Я испытала облегчение, за которое мне сразу стало стыдно. Испуганно оглядываясь на нас, Туся последовала за врачом и санитарами, уносившими Олю.

Когда за ними захлопнулась дверь и вернулись мальчишки, Аля скрестила руки на груди и сказала:

– Так я и знала, что у нее опасные масла!

– Это еще не доказано! – возмутилась я. – Пусть врачи подтвердят!

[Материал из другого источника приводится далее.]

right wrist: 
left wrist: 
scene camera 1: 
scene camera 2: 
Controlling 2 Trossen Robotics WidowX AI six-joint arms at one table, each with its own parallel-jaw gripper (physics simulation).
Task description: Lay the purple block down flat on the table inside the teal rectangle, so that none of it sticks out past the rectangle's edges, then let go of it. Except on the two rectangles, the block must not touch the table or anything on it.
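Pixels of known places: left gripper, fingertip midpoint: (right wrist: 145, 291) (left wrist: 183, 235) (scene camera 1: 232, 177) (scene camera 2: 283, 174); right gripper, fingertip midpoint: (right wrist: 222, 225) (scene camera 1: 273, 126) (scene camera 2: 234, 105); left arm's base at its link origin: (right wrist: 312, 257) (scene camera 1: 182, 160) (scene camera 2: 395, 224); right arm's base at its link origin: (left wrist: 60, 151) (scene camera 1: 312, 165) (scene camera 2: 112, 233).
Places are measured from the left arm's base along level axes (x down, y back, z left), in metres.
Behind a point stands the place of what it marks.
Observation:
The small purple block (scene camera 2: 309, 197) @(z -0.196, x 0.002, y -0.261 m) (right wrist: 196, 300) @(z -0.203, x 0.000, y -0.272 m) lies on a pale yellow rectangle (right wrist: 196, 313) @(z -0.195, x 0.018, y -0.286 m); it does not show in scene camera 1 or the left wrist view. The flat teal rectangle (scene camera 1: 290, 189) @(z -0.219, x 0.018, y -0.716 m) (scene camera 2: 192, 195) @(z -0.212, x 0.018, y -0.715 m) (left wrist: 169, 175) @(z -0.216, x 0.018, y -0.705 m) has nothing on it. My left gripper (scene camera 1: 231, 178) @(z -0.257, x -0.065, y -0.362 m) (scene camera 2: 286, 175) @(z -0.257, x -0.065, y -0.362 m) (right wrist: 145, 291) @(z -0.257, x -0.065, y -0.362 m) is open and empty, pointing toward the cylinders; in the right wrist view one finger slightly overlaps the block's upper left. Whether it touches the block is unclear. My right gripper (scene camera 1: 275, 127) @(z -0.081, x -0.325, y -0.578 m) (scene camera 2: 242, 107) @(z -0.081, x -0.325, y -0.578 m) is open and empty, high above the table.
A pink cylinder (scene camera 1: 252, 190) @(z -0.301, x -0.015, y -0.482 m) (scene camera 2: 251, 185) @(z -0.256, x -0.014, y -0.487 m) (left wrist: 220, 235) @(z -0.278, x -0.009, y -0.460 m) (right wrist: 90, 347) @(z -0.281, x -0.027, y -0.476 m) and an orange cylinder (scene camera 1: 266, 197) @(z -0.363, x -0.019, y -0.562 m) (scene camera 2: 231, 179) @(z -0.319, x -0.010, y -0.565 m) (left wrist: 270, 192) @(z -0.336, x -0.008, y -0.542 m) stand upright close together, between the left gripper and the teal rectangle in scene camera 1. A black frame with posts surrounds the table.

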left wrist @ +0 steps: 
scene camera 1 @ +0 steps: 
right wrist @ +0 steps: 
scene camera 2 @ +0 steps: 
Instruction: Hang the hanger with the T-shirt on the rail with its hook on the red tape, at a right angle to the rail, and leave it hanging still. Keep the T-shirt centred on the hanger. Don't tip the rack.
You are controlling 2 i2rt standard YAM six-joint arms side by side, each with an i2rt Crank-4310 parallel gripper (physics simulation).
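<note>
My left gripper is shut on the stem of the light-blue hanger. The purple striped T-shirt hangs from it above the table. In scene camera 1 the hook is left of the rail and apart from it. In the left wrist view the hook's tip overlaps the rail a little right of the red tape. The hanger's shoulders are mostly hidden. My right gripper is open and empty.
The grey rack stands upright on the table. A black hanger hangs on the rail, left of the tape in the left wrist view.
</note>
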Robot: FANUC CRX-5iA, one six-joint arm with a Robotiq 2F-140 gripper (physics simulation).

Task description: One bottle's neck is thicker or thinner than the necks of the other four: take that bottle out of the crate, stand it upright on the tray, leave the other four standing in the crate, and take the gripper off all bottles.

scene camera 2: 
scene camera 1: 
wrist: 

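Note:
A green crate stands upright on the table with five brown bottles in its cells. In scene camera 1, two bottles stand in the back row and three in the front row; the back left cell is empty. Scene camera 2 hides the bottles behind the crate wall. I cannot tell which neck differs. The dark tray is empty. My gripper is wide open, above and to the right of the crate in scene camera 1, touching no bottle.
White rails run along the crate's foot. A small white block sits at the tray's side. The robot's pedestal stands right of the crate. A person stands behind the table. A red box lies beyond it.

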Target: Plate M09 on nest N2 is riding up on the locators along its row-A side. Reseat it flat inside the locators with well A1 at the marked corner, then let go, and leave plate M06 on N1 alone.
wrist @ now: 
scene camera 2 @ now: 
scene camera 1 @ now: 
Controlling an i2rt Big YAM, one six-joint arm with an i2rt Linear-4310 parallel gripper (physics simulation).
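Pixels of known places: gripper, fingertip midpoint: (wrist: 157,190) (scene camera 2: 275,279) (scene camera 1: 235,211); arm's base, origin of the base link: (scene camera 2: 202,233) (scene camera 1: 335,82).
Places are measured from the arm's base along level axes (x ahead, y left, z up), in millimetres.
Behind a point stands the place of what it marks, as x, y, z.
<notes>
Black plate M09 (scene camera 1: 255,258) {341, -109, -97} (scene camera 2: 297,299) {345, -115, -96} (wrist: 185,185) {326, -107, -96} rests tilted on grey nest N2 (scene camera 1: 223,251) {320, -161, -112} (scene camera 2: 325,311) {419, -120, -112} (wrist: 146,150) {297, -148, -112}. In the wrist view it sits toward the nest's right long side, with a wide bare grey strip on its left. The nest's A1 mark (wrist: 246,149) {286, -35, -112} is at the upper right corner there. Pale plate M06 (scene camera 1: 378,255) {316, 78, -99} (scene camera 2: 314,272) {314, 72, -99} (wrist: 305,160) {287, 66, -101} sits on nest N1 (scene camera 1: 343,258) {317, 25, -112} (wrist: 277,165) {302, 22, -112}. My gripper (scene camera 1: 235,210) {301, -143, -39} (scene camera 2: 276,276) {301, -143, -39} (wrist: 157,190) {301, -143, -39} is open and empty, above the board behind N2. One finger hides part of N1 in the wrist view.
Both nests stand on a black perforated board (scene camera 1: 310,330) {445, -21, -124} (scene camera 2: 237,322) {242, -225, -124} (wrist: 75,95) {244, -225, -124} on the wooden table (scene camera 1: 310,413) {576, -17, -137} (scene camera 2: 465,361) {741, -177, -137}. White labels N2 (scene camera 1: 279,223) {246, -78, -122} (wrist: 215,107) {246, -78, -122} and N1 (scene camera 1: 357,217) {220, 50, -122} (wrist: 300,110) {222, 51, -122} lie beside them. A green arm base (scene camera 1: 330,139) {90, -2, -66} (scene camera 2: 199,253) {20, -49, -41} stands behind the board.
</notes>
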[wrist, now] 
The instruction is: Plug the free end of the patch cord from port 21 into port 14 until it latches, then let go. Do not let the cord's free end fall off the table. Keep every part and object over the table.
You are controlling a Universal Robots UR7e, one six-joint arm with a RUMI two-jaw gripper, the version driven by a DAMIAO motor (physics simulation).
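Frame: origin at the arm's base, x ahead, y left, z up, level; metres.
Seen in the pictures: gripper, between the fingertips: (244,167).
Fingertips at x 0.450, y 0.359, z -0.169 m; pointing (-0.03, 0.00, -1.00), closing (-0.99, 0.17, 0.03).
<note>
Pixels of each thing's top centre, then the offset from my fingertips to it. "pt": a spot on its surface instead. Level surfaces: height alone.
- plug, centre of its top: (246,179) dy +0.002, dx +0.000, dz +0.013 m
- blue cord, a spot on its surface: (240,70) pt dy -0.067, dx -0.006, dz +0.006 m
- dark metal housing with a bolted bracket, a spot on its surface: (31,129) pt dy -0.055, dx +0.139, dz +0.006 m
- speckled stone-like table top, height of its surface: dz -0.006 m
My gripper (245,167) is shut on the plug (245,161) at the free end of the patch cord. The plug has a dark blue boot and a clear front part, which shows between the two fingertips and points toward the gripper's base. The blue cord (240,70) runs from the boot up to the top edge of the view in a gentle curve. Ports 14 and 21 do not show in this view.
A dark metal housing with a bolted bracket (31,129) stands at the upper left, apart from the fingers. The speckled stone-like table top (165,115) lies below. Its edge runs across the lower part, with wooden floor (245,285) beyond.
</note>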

– А с чего ее так заколбасило?! От игры, что ли?

– Может, и от игры, – огрызнулась я, – но пока ничего не доказали, нечего на Туську наезжать!

– Ну-ну! – хмыкнула Аля с таким видом, словно она лично ни капельки не сомневалась, что Олин аллергический приступ вызван Туськиными маслами.

Она вышла из комнаты, сопровождаемая свитой.

– Пока! – сказала она мальчишкам, толпившимся в коридоре, а Анхелю добавила: – Асталависта!

– Асталависта, – пробормотал он, но Аля уже вышла, и поэтому его ответ прозвучал как раз в ту секунду, когда из квартиры выходили Юля с Машей. Вместо прощания Юля фыркнула и задрала нос.

Я поняла – речь шла об этом странном Анхеле, когда мы встретились с этими девочками у подъезда. Это он в ответ на вопрос о кино сказал, что не может с ней встречаться. Похоже, у него и правда слишком высокое самомнение.

Я кивнула ему и парням и тоже вышла в прихожую. Настроение было отвратительным. Во-первых, я ругала себя, что не настояла на поездке с Тусей. Как ей там, бедной, одиноко сейчас в машине «Скорой помощи»! А что мне помешало? Моя лень и больше – ничего!